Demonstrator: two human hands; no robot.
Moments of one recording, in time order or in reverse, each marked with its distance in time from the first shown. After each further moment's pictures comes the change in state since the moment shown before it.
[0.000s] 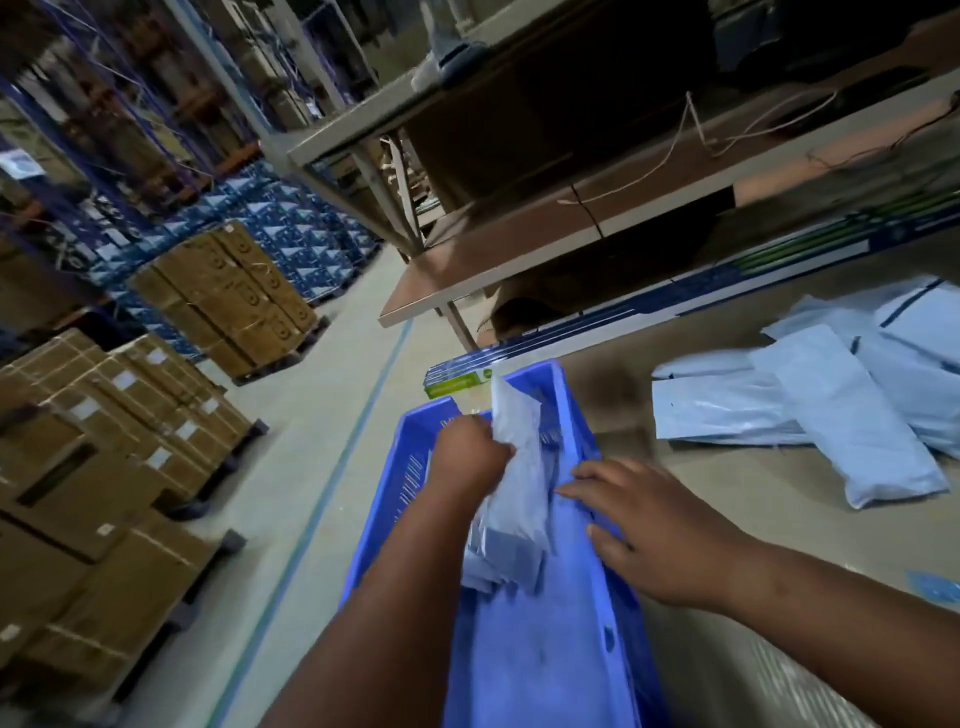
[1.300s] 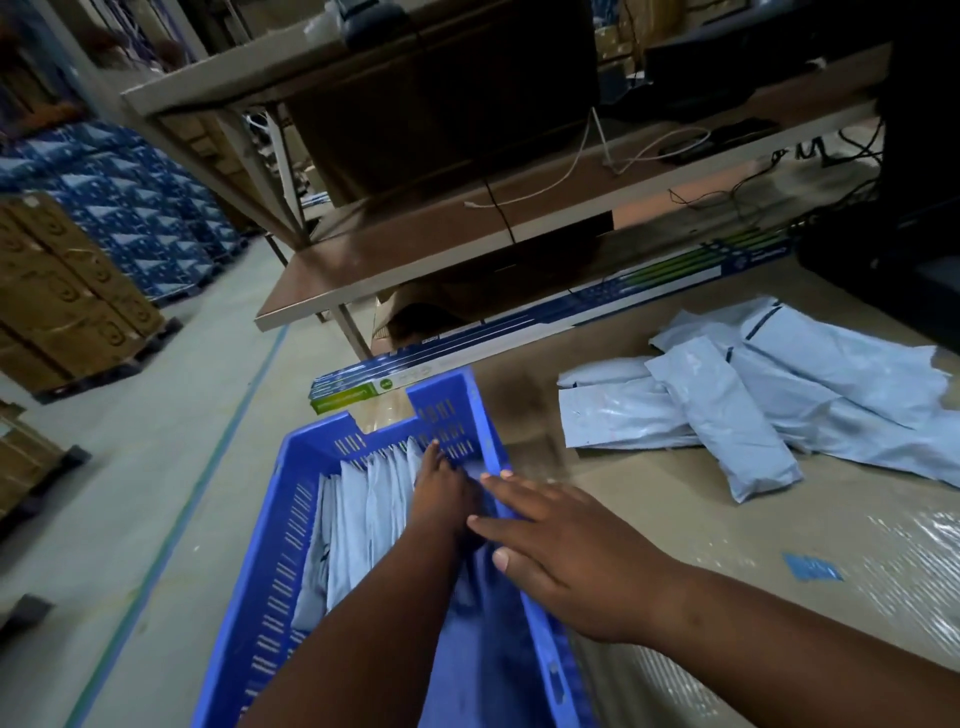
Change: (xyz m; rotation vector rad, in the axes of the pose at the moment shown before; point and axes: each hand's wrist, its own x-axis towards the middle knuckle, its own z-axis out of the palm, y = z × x) left_hand 0.054 -0.007 0.136 0.861 -0.077 0.576; right_hand 0.007 -0.016 0.006 -0.077 -0.069 0.059
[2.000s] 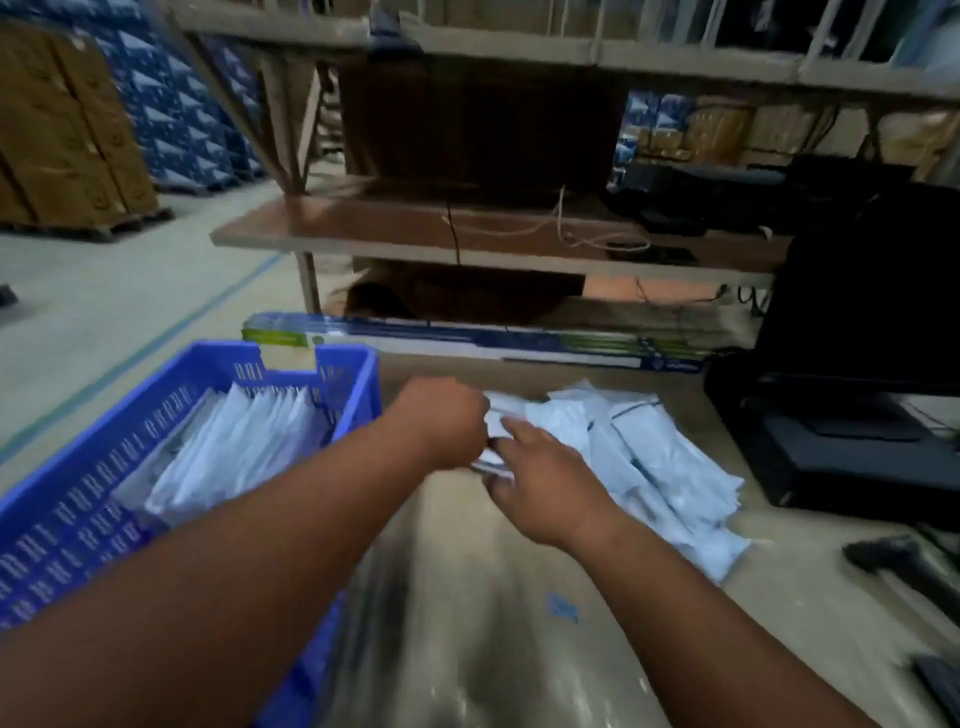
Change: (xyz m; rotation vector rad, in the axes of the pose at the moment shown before) left_hand -0.031 0.114 -0.243 -0.425 0.234 -0.060; right_hand -0.070 0.128 -0.125 -0.224 -0.007 0.151
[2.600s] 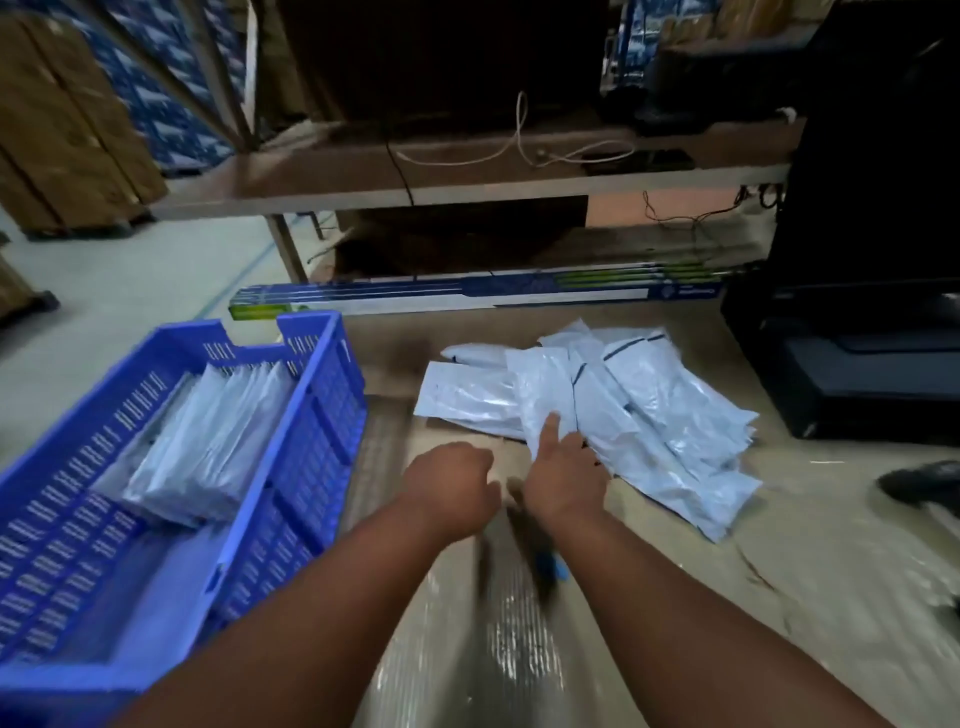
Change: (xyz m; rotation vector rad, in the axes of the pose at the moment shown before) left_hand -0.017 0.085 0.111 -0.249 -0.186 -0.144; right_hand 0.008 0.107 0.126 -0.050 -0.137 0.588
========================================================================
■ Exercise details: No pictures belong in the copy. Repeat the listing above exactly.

■ Task output:
Demonstrator: two human hands; no robot.
Moments of one recording, in time order or in reverse, each marked with its distance in time from the first shown. After each further moment's pictures comes the change in state since the moment shown before it.
[0.000s] 
[1.300s] 
Change: (xyz m; rotation vector rad, in the axes of the pose at the moment shown before; point and axes: each hand's wrist, its own x-axis towards the middle knuckle, its own z-axis out of the palm, y = z × x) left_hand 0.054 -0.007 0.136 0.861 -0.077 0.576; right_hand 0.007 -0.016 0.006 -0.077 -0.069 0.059
[2.000s] 
Change: (xyz m; rotation vector rad, in the axes of the pose at the moment shown before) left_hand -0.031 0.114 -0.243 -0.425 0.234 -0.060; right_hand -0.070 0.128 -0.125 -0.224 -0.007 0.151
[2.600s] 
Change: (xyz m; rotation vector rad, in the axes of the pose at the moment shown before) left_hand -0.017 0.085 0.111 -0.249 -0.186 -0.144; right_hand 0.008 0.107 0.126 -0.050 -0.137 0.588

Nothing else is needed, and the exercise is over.